Quel bilan tirez-vous de vos années passées à la tête d’une administration luxembourgeoise?

«Le Luxembourg est un pays très performant et efficace, je suis fier d’appartenir à la fonction publique luxembourgeoise, mais j’ai tout de même constaté qu’à certaines occasions, nous avons beaucoup trop peur pour accepter les changements. Selon moi, le pays devrait être prêt à changer plus rapidement et cesser d’avoir peur des changements qui sont inéluctables. Car ce pays appartient à un monde globalisé en perpétuelle évolution. Nous devons, si nous voulons rester ce beau pays efficace et performant, changer de mentalité: ne plus avoir peur du changement, mais au contraire l’aimer. Et donc se remettre en question et ne pas rester figé.

Quel(s) conseil(s) souhaiteriez-vous donner à votre successeur?

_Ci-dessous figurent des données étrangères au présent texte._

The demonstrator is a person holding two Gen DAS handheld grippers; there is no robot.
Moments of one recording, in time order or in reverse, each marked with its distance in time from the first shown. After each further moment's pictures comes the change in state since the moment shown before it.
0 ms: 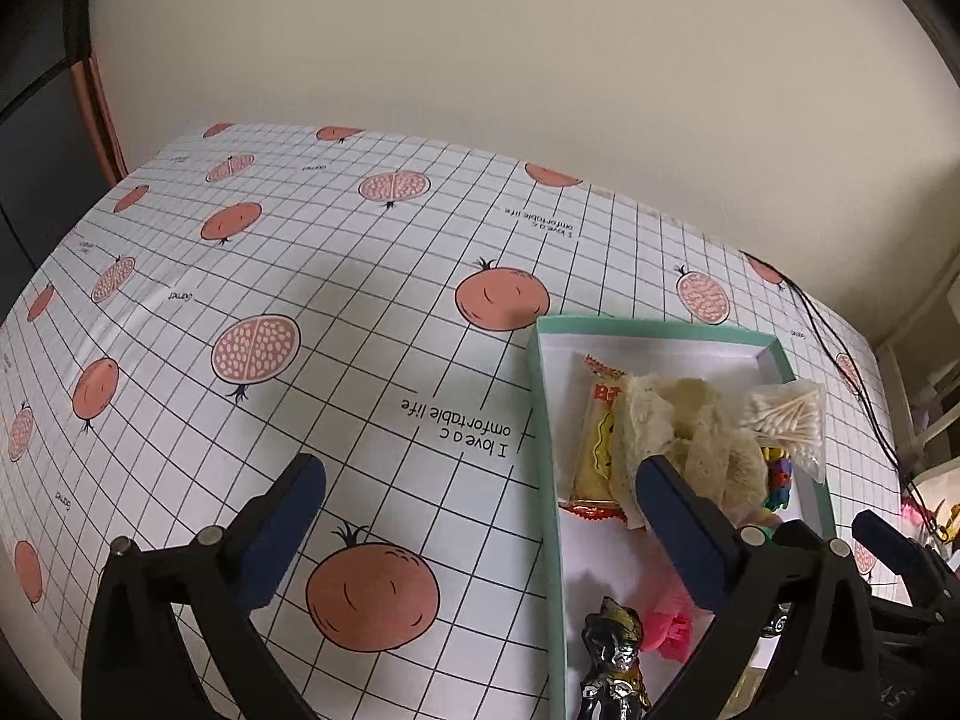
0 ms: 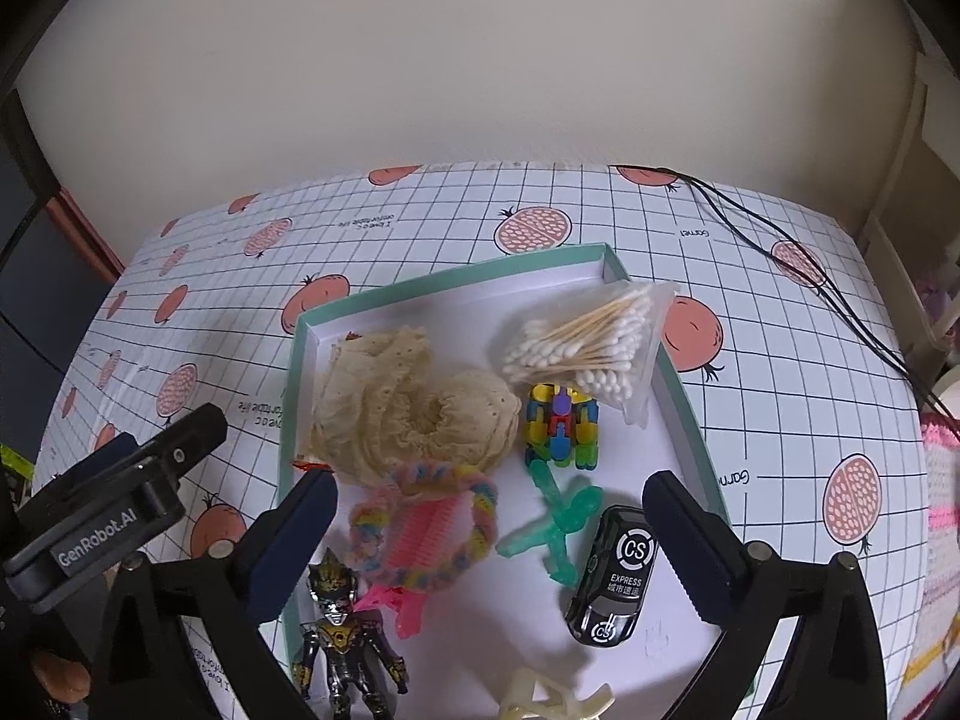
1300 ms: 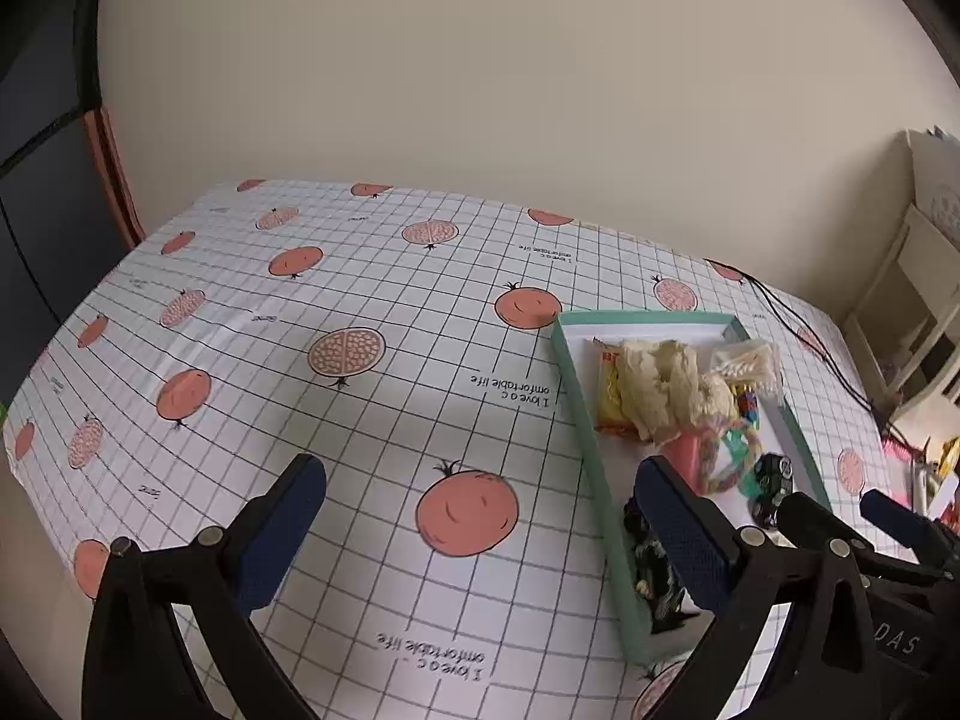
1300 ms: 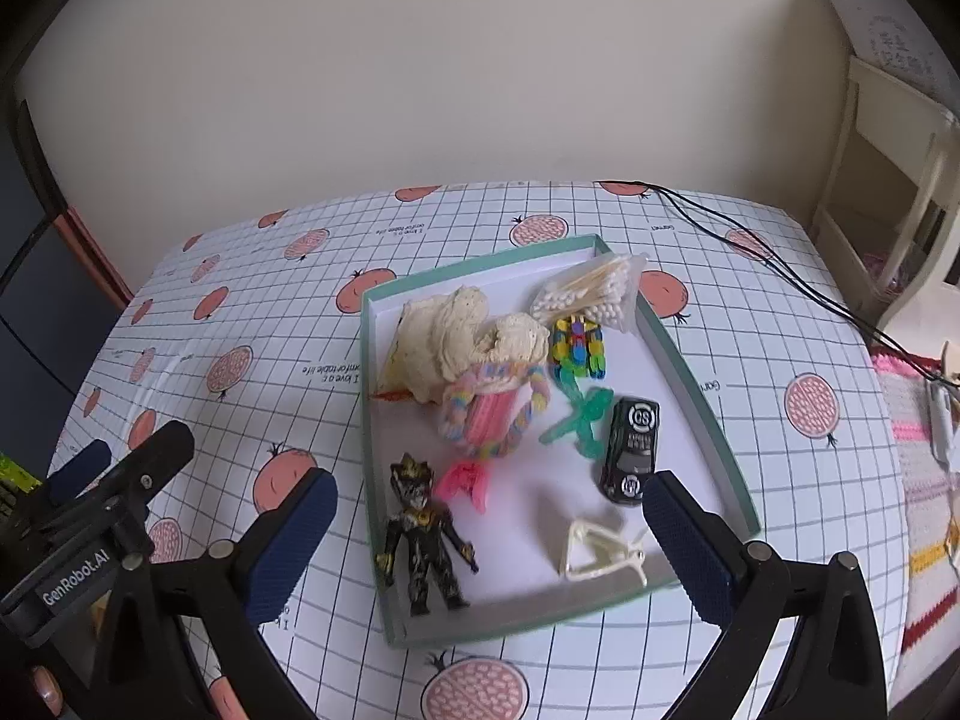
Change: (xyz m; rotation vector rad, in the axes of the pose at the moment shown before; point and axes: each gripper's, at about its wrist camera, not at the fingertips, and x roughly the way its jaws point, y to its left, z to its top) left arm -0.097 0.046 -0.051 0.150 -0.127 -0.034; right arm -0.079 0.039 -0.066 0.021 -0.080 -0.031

«Le plus important serait de savoir qu’il n’y a pas d’antagonisme dans le fait d’être un fonctionnaire loyal envers son ministère de tutelle et d’être à l’écoute des fonctionnaires de son administration et de les soutenir dans toute circonstance. Je conseillerais donc à mon successeur d’être franc, de beaucoup communiquer avec ses équipes pour expliquer les décisions qui ont été prises et oser remettre en question, contrarier et critiquer des choix, mais toujours en proposant des solutions. Quitte à se retrouver en minorité dans certains cas.»